> **To do**: Your output must match the records exactly, line for line.

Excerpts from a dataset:
—————
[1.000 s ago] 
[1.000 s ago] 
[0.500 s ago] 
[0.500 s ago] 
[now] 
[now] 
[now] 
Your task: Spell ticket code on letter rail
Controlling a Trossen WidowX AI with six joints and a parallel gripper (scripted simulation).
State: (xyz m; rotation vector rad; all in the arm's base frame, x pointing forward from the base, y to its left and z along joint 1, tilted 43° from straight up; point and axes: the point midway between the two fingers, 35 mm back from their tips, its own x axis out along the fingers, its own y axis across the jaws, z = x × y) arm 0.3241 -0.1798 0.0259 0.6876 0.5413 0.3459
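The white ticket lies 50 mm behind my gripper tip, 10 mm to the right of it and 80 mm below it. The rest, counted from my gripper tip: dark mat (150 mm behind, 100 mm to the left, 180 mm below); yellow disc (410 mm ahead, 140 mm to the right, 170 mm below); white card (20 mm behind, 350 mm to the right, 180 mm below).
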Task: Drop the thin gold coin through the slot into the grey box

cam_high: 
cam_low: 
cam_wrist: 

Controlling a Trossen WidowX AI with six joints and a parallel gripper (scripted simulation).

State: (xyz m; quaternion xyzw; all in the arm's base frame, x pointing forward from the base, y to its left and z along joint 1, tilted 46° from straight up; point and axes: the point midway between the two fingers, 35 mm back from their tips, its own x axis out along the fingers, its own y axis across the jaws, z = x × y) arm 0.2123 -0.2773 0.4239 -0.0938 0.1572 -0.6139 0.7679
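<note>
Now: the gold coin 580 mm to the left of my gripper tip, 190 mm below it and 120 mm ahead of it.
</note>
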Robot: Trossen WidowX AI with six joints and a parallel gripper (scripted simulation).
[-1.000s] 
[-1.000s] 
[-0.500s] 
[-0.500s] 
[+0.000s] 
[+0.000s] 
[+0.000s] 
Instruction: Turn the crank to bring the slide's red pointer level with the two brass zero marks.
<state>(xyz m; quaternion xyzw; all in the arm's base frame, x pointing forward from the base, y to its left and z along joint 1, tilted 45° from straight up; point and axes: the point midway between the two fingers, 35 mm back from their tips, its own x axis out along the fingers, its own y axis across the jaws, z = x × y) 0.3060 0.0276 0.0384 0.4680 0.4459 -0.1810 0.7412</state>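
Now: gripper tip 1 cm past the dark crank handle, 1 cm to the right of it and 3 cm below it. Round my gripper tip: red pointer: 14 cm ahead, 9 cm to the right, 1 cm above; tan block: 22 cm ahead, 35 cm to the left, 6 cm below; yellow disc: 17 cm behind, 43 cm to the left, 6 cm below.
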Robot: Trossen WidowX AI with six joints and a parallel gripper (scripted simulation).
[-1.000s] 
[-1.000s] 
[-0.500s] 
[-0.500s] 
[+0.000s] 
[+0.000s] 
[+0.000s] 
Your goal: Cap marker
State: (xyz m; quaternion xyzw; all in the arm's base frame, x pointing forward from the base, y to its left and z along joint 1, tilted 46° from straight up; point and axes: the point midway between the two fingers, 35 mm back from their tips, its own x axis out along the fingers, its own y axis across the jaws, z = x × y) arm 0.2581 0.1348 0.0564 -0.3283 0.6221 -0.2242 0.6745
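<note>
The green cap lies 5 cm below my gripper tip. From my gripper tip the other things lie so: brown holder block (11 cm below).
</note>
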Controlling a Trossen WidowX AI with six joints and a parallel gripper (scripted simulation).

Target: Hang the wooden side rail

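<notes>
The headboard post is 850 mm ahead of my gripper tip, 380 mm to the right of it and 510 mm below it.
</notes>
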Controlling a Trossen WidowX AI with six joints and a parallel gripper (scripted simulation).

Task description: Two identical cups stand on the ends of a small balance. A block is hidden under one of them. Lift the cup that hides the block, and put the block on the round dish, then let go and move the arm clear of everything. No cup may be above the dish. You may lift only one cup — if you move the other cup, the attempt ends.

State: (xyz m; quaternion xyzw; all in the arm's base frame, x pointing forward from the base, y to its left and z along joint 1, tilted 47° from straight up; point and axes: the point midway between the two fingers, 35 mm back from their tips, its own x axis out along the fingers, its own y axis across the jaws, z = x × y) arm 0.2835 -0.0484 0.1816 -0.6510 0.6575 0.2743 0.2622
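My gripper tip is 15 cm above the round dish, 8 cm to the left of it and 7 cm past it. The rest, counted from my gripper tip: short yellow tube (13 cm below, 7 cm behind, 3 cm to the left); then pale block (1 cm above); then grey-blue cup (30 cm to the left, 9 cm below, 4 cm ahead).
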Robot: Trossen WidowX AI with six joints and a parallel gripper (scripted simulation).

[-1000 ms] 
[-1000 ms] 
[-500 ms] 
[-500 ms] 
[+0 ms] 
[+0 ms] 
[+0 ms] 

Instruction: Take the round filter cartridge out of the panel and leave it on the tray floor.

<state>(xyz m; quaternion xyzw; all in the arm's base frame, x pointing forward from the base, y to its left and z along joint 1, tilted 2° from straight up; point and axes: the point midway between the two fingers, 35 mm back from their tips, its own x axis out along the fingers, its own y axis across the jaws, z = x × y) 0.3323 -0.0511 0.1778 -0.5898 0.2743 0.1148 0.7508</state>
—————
> **Output below**:
[1.000 s ago] 
[1.000 s ago] 
[0.500 s ago] 
[0.500 s ago] 
[now] 
[now] 
[now] 
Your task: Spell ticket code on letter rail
Controlling a Trossen WidowX AI with six joints and a parallel gripper (scripted simulation).
State: (xyz m; rotation vector rad; all in the arm's base frame, x pointing forward from the base, y to its left and z along joint 1, tilted 43° from straight up; point and axes: the point midway between the two fingers, 35 mm back from their tips, its own x axis out along the fingers, its own y axis across the jaws, z = x × y) arm 0.3241 -0.1798 0.0259 0.6876 0.5413 0.3459
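The white ticket lies 50 mm behind my gripper tip, 10 mm to the right of it and 80 mm below it. The rest, counted from my gripper tip: dark mat (150 mm behind, 100 mm to the left, 180 mm below); yellow disc (410 mm ahead, 140 mm to the right, 170 mm below); white card (20 mm behind, 350 mm to the right, 180 mm below).
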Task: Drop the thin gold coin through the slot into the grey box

cam_high: 
cam_low: 
cam_wrist: 

Controlling a Trossen WidowX AI with six joints and a parallel gripper (scripted simulation).

State: (xyz m; quaternion xyzw; all in the arm's base frame, x pointing forward from the base, y to its left and z along joint 1, tilted 46° from straight up; point and axes: the point midway between the two fingers, 35 mm back from their tips, its own x axis out along the fingers, its own y axis across the jaws, z = x × y) arm 0.2123 -0.2773 0.4239 -0.0938 0.1572 -0.6139 0.7679
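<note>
Now: the gold coin 580 mm to the left of my gripper tip, 190 mm below it and 120 mm ahead of it.
</note>
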Robot: Trossen WidowX AI with six joints and a parallel gripper (scripted simulation).
[-1.000s] 
[-1.000s] 
[-0.500s] 
[-0.500s] 
[+0.000s] 
[+0.000s] 
[+0.000s] 
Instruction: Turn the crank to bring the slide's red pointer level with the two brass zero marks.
<state>(xyz m; quaternion xyzw; all in the arm's base frame, x pointing forward from the base, y to its left and z along joint 1, tilted 45° from straight up; point and axes: the point midway between the two fingers, 35 mm back from their tips, its own x axis out along the fingers, its own y axis across the jaws, z = x × y) 0.3060 0.0276 0.0384 0.4680 0.4459 -0.1810 0.7412</state>
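Now: gripper tip 1 cm past the dark crank handle, 1 cm to the right of it and 3 cm below it. Round my gripper tip: red pointer: 14 cm ahead, 9 cm to the right, 1 cm above; tan block: 22 cm ahead, 35 cm to the left, 6 cm below; yellow disc: 17 cm behind, 43 cm to the left, 6 cm below.
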Robot: Trossen WidowX AI with six joints and a parallel gripper (scripted simulation).
[-1.000s] 
[-1.000s] 
[-0.500s] 
[-0.500s] 
[+0.000s] 
[+0.000s] 
[+0.000s] 
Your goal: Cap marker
State: (xyz m; quaternion xyzw; all in the arm's base frame, x pointing forward from the base, y to its left and z along joint 1, tilted 46° from straight up; point and axes: the point midway between the two fingers, 35 mm back from their tips, its own x axis out along the fingers, its own y axis across the jaws, z = x × y) arm 0.2581 0.1348 0.0564 -0.3283 0.6221 -0.2242 0.6745
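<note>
The green cap lies 5 cm below my gripper tip. From my gripper tip the other things lie so: brown holder block (11 cm below).
</note>
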Controlling a Trossen WidowX AI with six joints and a parallel gripper (scripted simulation).

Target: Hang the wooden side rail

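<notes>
The headboard post is 850 mm ahead of my gripper tip, 380 mm to the right of it and 510 mm below it.
</notes>
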Controlling a Trossen WidowX AI with six joints and a parallel gripper (scripted simulation).

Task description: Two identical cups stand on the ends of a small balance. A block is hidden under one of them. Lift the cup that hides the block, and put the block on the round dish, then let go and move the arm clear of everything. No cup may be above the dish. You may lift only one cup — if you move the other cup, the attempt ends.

State: (xyz m; quaternion xyzw; all in the arm's base frame, x pointing forward from the base, y to its left and z along joint 1, tilted 47° from straight up; point and axes: the point midway between the two fingers, 35 mm back from their tips, its own x axis out along the fingers, its own y axis across the jaws, z = x × y) arm 0.2835 -0.0484 0.1816 -0.6510 0.6575 0.2743 0.2622
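My gripper tip is 15 cm above the round dish, 8 cm to the left of it and 7 cm past it. The rest, counted from my gripper tip: short yellow tube (13 cm below, 7 cm behind, 3 cm to the left); then pale block (1 cm above); then grey-blue cup (30 cm to the left, 9 cm below, 4 cm ahead).
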Robot: Trossen WidowX AI with six joints and a parallel gripper (scripted simulation).

[-1000 ms] 
[-1000 ms] 
[-500 ms] 
[-500 ms] 
[+0 ms] 
[+0 ms] 
[+0 ms] 

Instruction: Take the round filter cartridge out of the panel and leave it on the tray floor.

<state>(xyz m; quaternion xyzw; all in the arm's base frame, x pointing forward from the base, y to its left and z along joint 1, tilted 2° from straight up; point and axes: the point midway between the two fingers, 35 mm back from their tips, its own x axis out along the fingers, its own y axis across the jaws, z = x × y) 0.3323 -0.0511 0.1778 -0.5898 0.2743 0.1148 0.7508</state>

No further output remains for this exercise.